Prompt >> Look for the string "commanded" in the listing below, then copy every line that has it.

Data supplied >>
Segment Open

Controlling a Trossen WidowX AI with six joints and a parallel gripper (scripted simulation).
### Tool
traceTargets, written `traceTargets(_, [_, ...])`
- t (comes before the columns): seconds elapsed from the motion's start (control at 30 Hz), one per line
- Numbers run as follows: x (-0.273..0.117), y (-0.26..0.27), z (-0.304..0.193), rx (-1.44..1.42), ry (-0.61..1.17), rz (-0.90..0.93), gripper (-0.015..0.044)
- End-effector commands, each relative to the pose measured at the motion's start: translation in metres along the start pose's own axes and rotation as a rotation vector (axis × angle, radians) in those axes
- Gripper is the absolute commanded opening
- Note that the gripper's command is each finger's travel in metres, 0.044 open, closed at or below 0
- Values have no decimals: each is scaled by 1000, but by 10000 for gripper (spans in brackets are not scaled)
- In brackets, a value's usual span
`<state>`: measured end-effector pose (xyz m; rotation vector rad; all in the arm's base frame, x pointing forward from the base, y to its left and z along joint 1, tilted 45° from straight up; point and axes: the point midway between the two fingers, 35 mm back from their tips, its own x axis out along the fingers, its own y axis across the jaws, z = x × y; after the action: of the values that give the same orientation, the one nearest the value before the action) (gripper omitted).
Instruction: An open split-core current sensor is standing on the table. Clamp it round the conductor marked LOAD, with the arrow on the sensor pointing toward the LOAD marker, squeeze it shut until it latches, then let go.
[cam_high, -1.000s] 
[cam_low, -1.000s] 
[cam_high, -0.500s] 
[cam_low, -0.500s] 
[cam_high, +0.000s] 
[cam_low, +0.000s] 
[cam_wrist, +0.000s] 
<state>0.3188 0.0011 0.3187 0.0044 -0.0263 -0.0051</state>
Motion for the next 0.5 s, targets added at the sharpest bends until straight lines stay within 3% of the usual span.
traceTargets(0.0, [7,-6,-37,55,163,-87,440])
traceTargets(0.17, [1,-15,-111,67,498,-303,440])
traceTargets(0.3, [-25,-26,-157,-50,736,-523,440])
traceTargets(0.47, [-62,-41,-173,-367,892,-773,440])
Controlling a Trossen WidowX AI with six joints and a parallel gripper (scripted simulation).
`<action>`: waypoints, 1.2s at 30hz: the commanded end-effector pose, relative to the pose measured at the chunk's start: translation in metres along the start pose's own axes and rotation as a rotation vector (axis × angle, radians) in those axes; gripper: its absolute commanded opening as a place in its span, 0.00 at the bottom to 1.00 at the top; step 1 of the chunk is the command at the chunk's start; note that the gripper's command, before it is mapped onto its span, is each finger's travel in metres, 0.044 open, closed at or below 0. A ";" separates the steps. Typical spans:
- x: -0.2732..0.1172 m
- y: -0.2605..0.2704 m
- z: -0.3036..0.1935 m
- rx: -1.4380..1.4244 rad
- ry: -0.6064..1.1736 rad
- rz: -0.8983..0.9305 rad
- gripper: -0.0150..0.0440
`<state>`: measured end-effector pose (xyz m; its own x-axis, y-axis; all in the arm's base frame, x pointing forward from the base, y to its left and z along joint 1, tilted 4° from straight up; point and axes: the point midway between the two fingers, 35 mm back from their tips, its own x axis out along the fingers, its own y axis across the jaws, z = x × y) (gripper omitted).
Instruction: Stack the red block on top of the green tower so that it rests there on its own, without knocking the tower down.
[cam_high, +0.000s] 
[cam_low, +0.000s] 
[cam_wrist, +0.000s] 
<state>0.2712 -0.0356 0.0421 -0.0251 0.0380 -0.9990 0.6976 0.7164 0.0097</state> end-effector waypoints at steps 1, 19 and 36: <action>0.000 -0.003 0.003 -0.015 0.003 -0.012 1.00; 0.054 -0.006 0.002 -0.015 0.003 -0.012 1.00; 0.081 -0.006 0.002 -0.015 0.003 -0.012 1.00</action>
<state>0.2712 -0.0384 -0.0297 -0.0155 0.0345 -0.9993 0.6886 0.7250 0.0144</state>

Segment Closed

Task result >>
- Gripper is the absolute commanded opening
`<action>`: waypoints, 1.2s at 30hz: the commanded end-effector pose, relative to the pose measured at the chunk's start: translation in metres along the start pose's own axes and rotation as a rotation vector (axis × angle, radians) in those axes; gripper: its absolute commanded opening as a place in its span, 0.00 at the bottom to 1.00 at the top; step 1 of the chunk is the command at the chunk's start; note that the gripper's command, before it is mapped onto its span, is each finger's travel in metres, 0.044 open, closed at or below 0. A ";" separates the steps. Typical spans:

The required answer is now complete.